- **Data excerpts**:
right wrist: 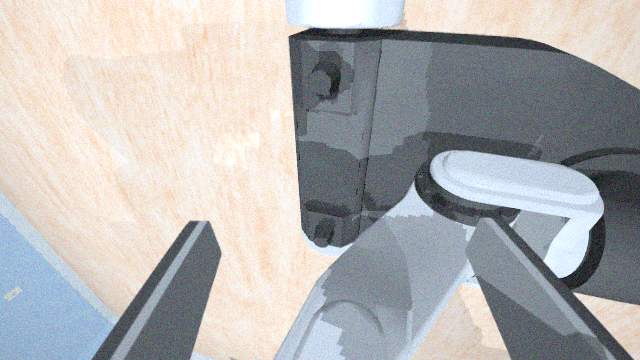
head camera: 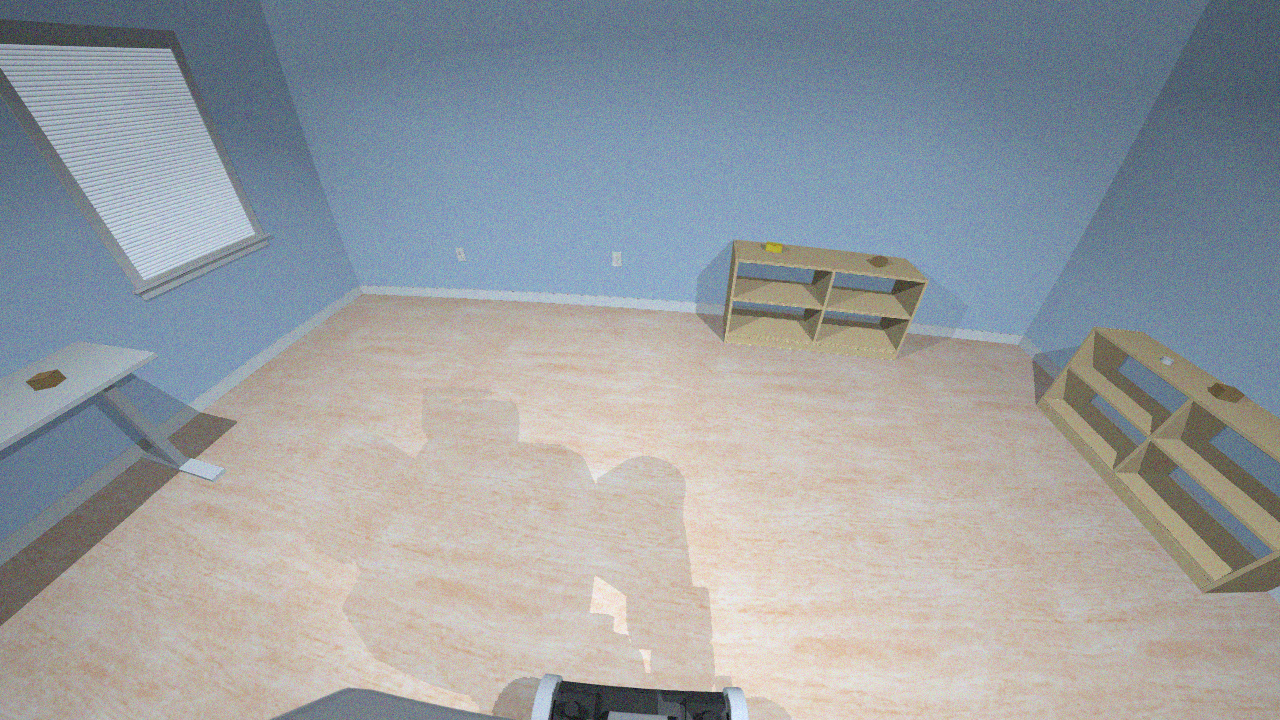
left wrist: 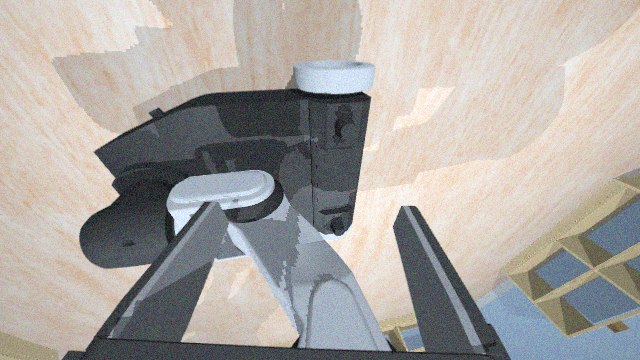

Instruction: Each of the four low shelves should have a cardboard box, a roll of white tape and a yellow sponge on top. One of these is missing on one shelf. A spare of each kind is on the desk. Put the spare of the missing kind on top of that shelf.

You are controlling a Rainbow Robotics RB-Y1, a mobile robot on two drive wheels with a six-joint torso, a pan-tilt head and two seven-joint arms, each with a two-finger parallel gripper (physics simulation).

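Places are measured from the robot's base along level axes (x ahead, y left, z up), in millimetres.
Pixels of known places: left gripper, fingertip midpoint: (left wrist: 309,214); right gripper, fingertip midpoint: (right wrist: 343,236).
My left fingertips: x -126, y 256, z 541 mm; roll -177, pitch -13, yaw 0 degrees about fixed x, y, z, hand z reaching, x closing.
Note:
Behind a point stands the place of what it marks.
In the head view, the back low shelf (head camera: 823,257) @[x 2211, y -1033, z 610 mm] carries a yellow sponge (head camera: 774,247) @[x 2245, y -709, z 642 mm] at its left and a cardboard box (head camera: 878,261) @[x 2110, y -1358, z 650 mm] at its right; no tape shows on it. The right low shelf (head camera: 1120,339) @[x 1393, y -2559, z 611 mm] carries white tape (head camera: 1166,360) @[x 1177, y -2614, z 629 mm] and a cardboard box (head camera: 1225,392) @[x 903, y -2610, z 650 mm]; its near end is cut off. The desk (head camera: 98,358) @[x 717, y 2572, z 720 mm] at the left edge bears a cardboard box (head camera: 46,379) @[x 515, y 2527, z 762 mm]; the rest of it is out of frame. My left gripper (left wrist: 309,214) @[x -126, y 256, z 541 mm] and right gripper (right wrist: 342,221) @[x -99, y -209, z 545 mm] are open and empty, over my base, away from shelves and desk.
A desk leg with a white foot (head camera: 202,469) stands on the floor at the left. A window (head camera: 134,152) @[x 1587, y 2954, z 1501 mm] is in the left wall. In the left wrist view, a shelf (left wrist: 525,282) @[x 2084, y -1644, z 171 mm] shows at the right, with a small brown thing (left wrist: 617,326) @[x 2112, y -1357, z 633 mm] at its top. My shadow lies on the floor.

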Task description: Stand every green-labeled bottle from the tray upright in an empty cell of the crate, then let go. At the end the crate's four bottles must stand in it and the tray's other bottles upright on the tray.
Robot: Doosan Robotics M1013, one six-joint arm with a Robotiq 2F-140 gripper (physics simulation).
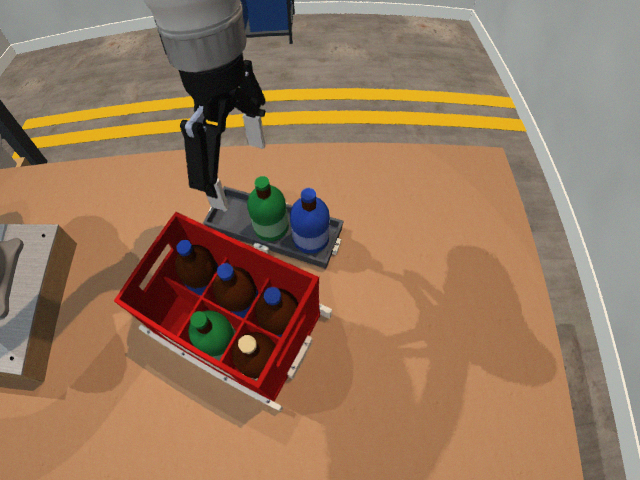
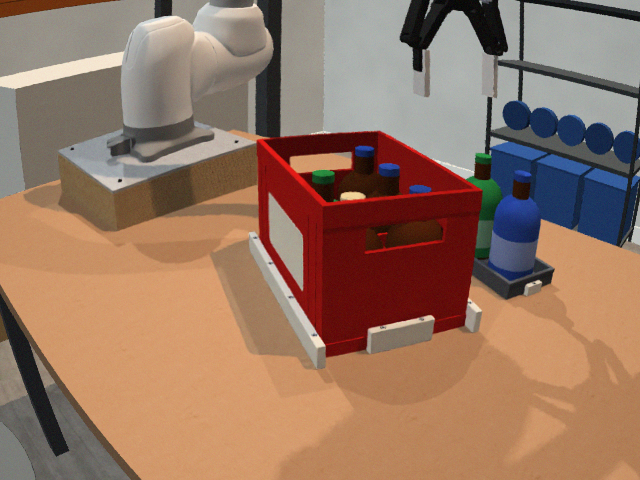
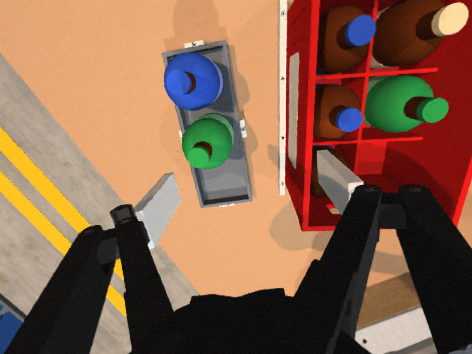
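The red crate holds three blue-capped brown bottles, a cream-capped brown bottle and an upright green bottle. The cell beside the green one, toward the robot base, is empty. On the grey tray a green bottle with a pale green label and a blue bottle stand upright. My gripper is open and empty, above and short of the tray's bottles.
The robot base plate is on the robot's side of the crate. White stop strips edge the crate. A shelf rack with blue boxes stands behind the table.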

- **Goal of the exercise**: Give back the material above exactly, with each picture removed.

- **Exercise response**:
right wrist: 
head camera: 
left wrist: 

Instruction: Each of the four low shelves should have a cardboard box, a roll of white tape and a yellow sponge on top. One of these is missing on one shelf. A spare of each kind is on the desk. Put the spare of the missing kind on top of that shelf.

You are controlling a Rainbow Robotics RB-Y1, a mobile robot on two drive wheels with a six-joint torso, a pan-tilt head and two seven-joint arms, each with a two-finger parallel gripper (physics simulation).

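Places are measured from the robot's base along level axes (x ahead, y left, z up), in millimetres.
Pixels of known places: left gripper, fingertip midpoint: (left wrist: 309,214); right gripper, fingertip midpoint: (right wrist: 343,236).
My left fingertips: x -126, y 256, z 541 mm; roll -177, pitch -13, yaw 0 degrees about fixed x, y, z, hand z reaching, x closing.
Note:
Behind a point stands the place of what it marks.
In the head view, the back low shelf (head camera: 823,257) @[x 2211, y -1033, z 610 mm] carries a yellow sponge (head camera: 774,247) @[x 2245, y -709, z 642 mm] at its left and a cardboard box (head camera: 878,261) @[x 2110, y -1358, z 650 mm] at its right; no tape shows on it. The right low shelf (head camera: 1120,339) @[x 1393, y -2559, z 611 mm] carries white tape (head camera: 1166,360) @[x 1177, y -2614, z 629 mm] and a cardboard box (head camera: 1225,392) @[x 903, y -2610, z 650 mm]; its near end is cut off. The desk (head camera: 98,358) @[x 717, y 2572, z 720 mm] at the left edge bears a cardboard box (head camera: 46,379) @[x 515, y 2527, z 762 mm]; the rest of it is out of frame. My left gripper (left wrist: 309,214) @[x -126, y 256, z 541 mm] and right gripper (right wrist: 342,221) @[x -99, y -209, z 545 mm] are open and empty, over my base, away from shelves and desk.
A desk leg with a white foot (head camera: 202,469) stands on the floor at the left. A window (head camera: 134,152) @[x 1587, y 2954, z 1501 mm] is in the left wall. In the left wrist view, a shelf (left wrist: 525,282) @[x 2084, y -1644, z 171 mm] shows at the right, with a small brown thing (left wrist: 617,326) @[x 2112, y -1357, z 633 mm] at its top. My shadow lies on the floor.
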
Task description: Stand every green-labeled bottle from the tray upright in an empty cell of the crate, then let go. At the end the crate's four bottles must stand in it and the tray's other bottles upright on the tray.
Robot: Doosan Robotics M1013, one six-joint arm with a Robotiq 2F-140 gripper (physics simulation).
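The red crate holds three blue-capped brown bottles, a cream-capped brown bottle and an upright green bottle. The cell beside the green one, toward the robot base, is empty. On the grey tray a green bottle with a pale green label and a blue bottle stand upright. My gripper is open and empty, above and short of the tray's bottles.
The robot base plate is on the robot's side of the crate. White stop strips edge the crate. A shelf rack with blue boxes stands behind the table.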

No further output is required.